__Prompt__: Look through the data below. Pick out the lines holding the string "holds".

[[ Raw data open ]]

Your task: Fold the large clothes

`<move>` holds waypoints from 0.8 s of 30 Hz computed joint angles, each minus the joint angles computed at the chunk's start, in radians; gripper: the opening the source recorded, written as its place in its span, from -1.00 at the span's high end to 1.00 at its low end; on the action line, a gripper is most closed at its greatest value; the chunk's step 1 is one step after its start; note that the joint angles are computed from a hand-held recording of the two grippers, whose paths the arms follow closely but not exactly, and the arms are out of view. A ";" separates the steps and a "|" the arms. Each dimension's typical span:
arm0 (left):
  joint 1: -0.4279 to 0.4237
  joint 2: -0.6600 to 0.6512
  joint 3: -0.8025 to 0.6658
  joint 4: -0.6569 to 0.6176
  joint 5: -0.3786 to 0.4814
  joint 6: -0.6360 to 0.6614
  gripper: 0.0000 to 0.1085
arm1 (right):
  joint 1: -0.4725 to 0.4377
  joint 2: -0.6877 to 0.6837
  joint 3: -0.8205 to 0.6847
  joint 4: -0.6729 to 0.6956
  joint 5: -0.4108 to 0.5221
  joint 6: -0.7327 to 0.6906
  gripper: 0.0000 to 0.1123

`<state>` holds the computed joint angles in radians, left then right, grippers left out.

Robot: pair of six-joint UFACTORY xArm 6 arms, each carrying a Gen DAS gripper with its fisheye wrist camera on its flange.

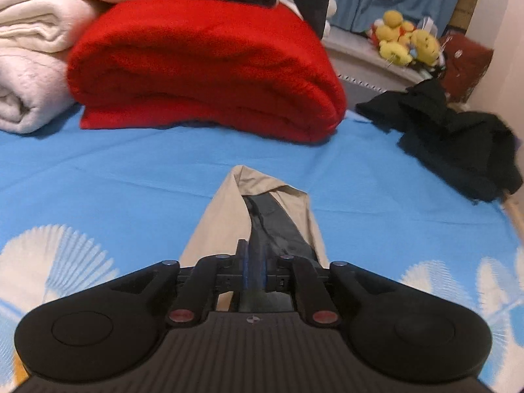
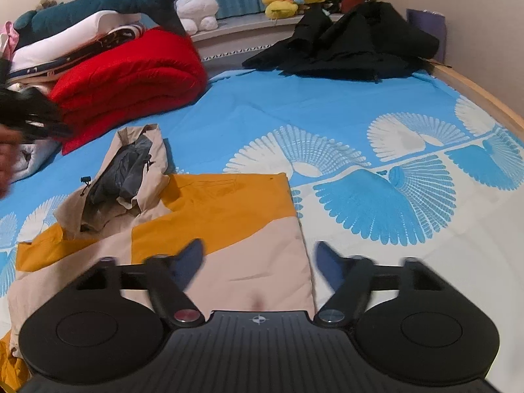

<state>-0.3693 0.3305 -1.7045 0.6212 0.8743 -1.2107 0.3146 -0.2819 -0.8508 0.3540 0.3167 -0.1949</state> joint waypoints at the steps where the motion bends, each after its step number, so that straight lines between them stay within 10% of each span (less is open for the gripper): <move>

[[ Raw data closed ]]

__Answer to the exercise__:
`<move>` holds waypoints from 0.8 s of 30 Hz computed joint angles, each minus the joint angles computed at the chunk's start, in radians; gripper: the opening the source recorded, written as its place in its span, from -1.00 at the span's high end to 1.00 at its low end; on the action line, a gripper is most closed at its greatest value; the chunk's step 1 is one step after its start; note that the joint angles are computed from a hand-held recording of the two grippers, whose paths the arms follow closely but not exactly, and the arms are out of view. A ";" separates the steps and a "|" the arms. Each dimension's typical span:
`<state>` holds the computed joint angles in radians, left then right, grippers left out.

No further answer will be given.